Working from the data below, write out exactly the lines from its first through the line that contains "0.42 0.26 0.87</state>", both ends included and pictures omitted.

== THE DATA ==
------------------------------

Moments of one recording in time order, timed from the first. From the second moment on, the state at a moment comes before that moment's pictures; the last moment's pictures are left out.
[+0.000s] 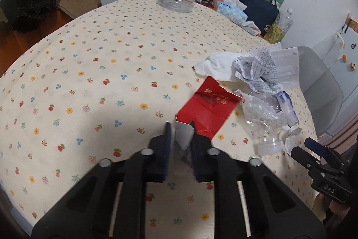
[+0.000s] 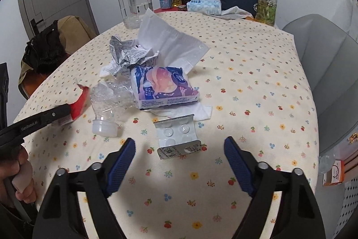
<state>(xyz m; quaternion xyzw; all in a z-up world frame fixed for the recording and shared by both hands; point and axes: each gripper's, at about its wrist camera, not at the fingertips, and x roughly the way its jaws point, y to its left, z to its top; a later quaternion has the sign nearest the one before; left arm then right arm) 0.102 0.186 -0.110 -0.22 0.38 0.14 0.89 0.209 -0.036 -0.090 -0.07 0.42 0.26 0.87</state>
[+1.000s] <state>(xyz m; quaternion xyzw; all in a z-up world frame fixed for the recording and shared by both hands) 0.115 0.082 -0.028 -0.16 0.31 0.05 0.94 0.156 -0.162 -0.032 -0.01 0.35 0.18 0.92</state>
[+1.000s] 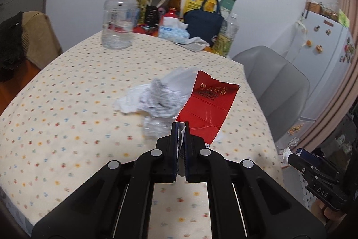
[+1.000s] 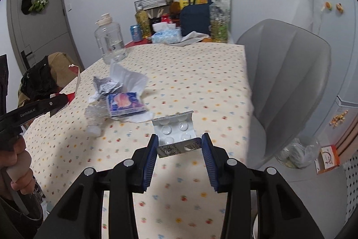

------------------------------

== OUTPUT OF THE EXERCISE ==
Moments of one recording in time order, timed from the first. From the second moment on, the state at a moment comes before that moment's pictures; the last moment's pictures are left out.
[+0.000s] 
[+0.000s] 
<state>(xyz m; quaternion xyzw; all in a z-up world frame fixed for the recording and shared by both hands; point and axes: each gripper's, at about its wrist camera, not at the fingertips, and x roughly the way its jaws point, y to its left, z to its top; a later quaternion has the sign nearest the one before; left arm then right arm) 0.102 0.186 -0.110 -0.22 0.38 0.14 0.89 0.209 -0.036 -0.090 -0.07 0.42 0.26 0.87</state>

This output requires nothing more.